Alpine ski great Maze: YOG helps athletes to “have fun and grow”

Double Olympic gold medallist Tina Maze knows how fundamental the Winter Youth Olympic Games are for the development of young competitors. 

Picture by 2014 Getty Images

“It is important for the athletes to know different cultures and meet different people and have fun and grow,” the Alpine skiing legend said during a visit to the Lausanne 2020 Youth Olympic Village on Saturday.

“Sports should be fun. It is a great moment for the athletes to live and share and be together with friends.”

Three years after retiring from competition, Maze’s focus is now on raising her two-year-old daughter, Anouk.

“Life has been really different because now I have a family,” said Maze, who watched the USA take on Finland in the men’s ice hockey at Lausanne 2020 on Saturday. “My daughter needs a lot of attention from me and in sports you need to focus on yourself. The sport is great but it is not my priority now. My priority is family. This is a different style of life. I am focused on [Anouk’s] well-being more than mine.”

Tina Maze
Picture by IOC

Maze won the overall World Cup title in 2013 and claimed gold medals in the downhill and giant slalom at the Sochi 2014 Olympic Winter Games.

She retired in 2017 as Slovenia’s most successful skier with a career total of four Olympic medals (having won silvers in the super-G and giant slalom at Vancouver 2010), four world championship titles and 26 World Cup race victories.

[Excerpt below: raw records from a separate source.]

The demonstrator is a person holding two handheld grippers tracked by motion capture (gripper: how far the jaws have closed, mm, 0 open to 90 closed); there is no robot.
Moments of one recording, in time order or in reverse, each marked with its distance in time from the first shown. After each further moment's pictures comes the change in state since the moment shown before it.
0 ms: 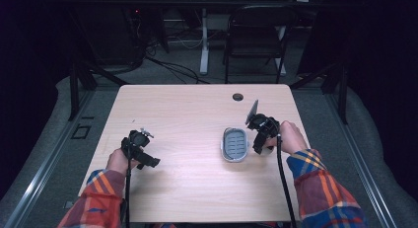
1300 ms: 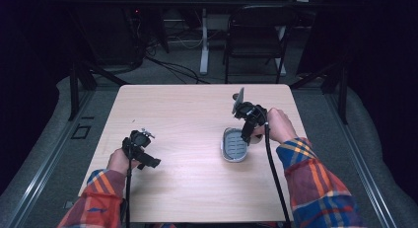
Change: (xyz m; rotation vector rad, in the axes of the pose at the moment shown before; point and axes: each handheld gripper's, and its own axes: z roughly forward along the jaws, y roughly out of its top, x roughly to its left) left arm -0.002 0.002 0.001 0.006 -0.004 0.011; right arm 0.018 0.040 -0.041 -0.040 -0.045 -0.066
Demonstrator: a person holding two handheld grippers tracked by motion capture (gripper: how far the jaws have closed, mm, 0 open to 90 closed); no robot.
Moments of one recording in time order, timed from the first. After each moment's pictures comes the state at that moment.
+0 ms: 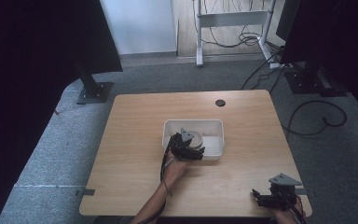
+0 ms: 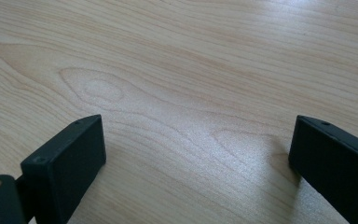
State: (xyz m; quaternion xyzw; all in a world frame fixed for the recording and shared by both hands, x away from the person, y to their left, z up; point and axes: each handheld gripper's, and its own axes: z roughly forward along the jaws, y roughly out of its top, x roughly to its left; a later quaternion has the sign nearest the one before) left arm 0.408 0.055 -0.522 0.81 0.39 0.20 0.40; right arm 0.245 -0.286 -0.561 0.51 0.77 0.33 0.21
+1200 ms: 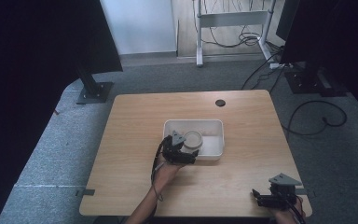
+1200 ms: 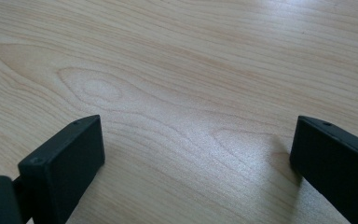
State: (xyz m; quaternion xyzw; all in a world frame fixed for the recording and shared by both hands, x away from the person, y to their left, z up) left arm 0.386 0.083 -0.506 0.81 0.37 0.19 0.42; right arm 0.245 -0.285 -0.561 0.51 0.77 0.33 0.21
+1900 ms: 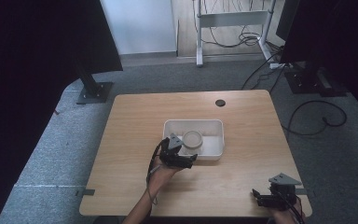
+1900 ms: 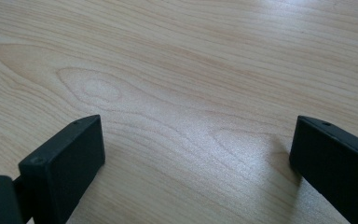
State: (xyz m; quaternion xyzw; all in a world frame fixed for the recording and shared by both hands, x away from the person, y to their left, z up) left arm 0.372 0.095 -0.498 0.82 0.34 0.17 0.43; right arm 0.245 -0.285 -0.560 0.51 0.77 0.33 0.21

“Racing is not always easy. You need to be really focused every day and you will get tired. I gave everything. I was really exhausted and I knew that was the moment I had to stop.”

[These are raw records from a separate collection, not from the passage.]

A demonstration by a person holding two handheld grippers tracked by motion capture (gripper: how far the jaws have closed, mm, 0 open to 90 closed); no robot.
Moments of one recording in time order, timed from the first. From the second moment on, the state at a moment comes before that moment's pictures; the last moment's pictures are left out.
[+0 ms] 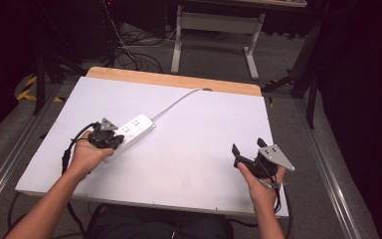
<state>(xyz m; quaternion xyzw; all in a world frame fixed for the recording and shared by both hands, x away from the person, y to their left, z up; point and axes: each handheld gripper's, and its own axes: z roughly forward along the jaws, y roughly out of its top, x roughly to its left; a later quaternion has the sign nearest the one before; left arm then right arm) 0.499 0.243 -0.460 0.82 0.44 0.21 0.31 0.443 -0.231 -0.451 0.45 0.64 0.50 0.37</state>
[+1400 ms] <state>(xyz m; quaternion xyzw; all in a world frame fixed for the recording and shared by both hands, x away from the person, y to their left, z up) 0.497 0.253 -0.453 0.78 0.46 0.24 0.35 0.448 -0.227 -0.451 0.45 0.64 0.50 0.37</state>
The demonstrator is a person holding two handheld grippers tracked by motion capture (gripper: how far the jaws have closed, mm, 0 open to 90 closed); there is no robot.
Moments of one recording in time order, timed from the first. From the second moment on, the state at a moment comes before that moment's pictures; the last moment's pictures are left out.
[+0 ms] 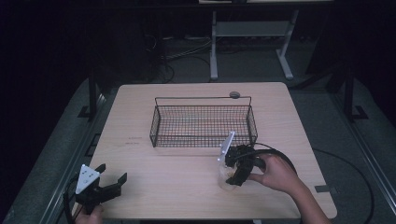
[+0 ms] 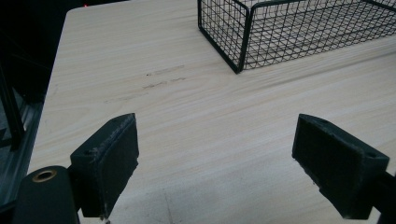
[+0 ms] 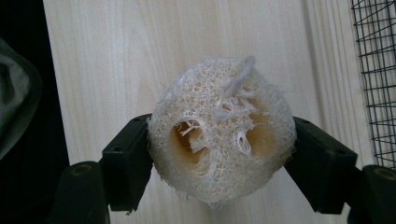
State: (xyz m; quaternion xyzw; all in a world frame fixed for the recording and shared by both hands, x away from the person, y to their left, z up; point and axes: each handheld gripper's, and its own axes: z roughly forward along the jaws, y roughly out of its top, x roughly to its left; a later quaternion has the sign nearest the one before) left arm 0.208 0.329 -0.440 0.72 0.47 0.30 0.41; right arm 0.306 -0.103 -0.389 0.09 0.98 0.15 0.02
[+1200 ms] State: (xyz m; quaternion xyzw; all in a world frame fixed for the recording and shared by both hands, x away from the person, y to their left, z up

She told the athletes that despite her success, she knew she had to keep some doors open in case life changed. In 2015, she took a year-long break from competition to train as a teacher.

“I always had a plan B in case I got injured and could not do racing anymore,” she said. “It was hard to balance school and sports but I am proud because having a degree is very important.”

Maze said that she may consider coaching in the future, but for now she plans only to teach her daughter how to ski.

“She needs to learn,” Maze said. “I would not say to her she should do skiing but if she likes it, I will definitely encourage her. It is a way of living and learning.”